From the above results, it can be seen that the lithium-cobalt double oxide synthesized by the production method according to the present invention has a low Fe content, so that when used as an active material, an excellent battery with little initial failure can be obtained. Was.

[0023]

As described above, according to the method for producing a positive electrode active material for a non-aqueous electrolyte secondary battery of the present invention and the positive electrode active material for a non-aqueous electrolyte secondary battery obtained by the method, a preferable specific surface area is obtained. Thus, a positive electrode active material of a nonaqueous electrolyte secondary battery having a low Fe content can be obtained, and a battery with few initial defects can be manufactured.

[Brief description of the drawings]

FIG. 1 is a partially broken perspective view of a 2032 type coin battery used for a battery test.

[Explanation of symbols]

 DESCRIPTION OF SYMBOLS 1 Negative electrode can 2 Lithium metal pellet 3 Separator 4 Gasket 5 Positive electrode pellet 6 Positive electrode can

 ──────────────────────────────────────────────────続 き Continued on the front page F term (reference) 4G048 AA04 AB05 AC06 AD04 AE05 5H003 BA01 BA03 BA04 BB05 BC01 BD02 BD03 BD04 BD05 5H014 AA02 BB00 BB01 BB06 HH00 HH01 HH06

Claims (2)

[Claims] A raw material powder obtained by precisely weighing and mixing lithium carbonate and cobalt oxide is mixed with a binder and granulated, and then the granulated material is calcined in an oxygen-containing atmosphere. Pulverized to produce a positive electrode active material for a non-aqueous electrolyte secondary battery comprising a lithium-cobalt double oxide, the pulverization of the fired material is made up of a cemented carbide pin and a surface-hardened stainless steel disk.

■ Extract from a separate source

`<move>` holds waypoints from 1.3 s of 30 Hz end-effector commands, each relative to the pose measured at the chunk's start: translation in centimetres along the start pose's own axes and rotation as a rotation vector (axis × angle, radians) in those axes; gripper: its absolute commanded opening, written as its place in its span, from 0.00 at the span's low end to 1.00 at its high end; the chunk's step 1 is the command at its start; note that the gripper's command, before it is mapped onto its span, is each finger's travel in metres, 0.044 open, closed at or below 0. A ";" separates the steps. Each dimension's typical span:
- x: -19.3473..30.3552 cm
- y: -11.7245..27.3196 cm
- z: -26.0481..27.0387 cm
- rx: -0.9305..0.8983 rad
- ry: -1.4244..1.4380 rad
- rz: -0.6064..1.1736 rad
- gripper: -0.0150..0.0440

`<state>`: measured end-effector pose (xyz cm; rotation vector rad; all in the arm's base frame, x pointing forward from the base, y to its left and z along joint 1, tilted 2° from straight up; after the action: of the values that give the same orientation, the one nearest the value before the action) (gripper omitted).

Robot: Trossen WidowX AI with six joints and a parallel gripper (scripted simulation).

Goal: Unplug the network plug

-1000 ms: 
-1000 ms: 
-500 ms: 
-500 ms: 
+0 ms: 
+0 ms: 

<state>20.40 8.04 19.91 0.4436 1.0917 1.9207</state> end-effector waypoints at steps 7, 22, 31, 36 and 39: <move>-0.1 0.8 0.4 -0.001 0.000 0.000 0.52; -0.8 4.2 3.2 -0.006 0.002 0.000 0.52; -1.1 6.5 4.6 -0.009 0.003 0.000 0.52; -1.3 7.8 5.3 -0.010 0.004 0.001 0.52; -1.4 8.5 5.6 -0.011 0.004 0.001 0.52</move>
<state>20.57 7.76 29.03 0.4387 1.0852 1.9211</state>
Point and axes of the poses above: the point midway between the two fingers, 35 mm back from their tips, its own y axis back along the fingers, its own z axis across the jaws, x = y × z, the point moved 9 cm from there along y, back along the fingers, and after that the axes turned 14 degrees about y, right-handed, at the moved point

A method for producing a positive electrode active material for a non-aqueous electrolyte secondary battery, wherein the method is carried out using a pin mill. ^2. Lithium carbonate (Li ₂ Co ₃ ) having an average particle size of 10 μm or less and a specific surface area of 1.0 m ² / g or more.
And cobalt oxide (Co ₃ O ₄ ) having a specific surface area of 1.0 to 3.5 m ² / g as a raw material powder, obtained by the production method according to claim 1, and having a specific surface area of 0.3 to 0.3 m ² / g. 3.8
A positive electrode active material for a non-aqueous electrolyte secondary battery, characterized in that the Fe content is 100 ppm or less at m ² / g.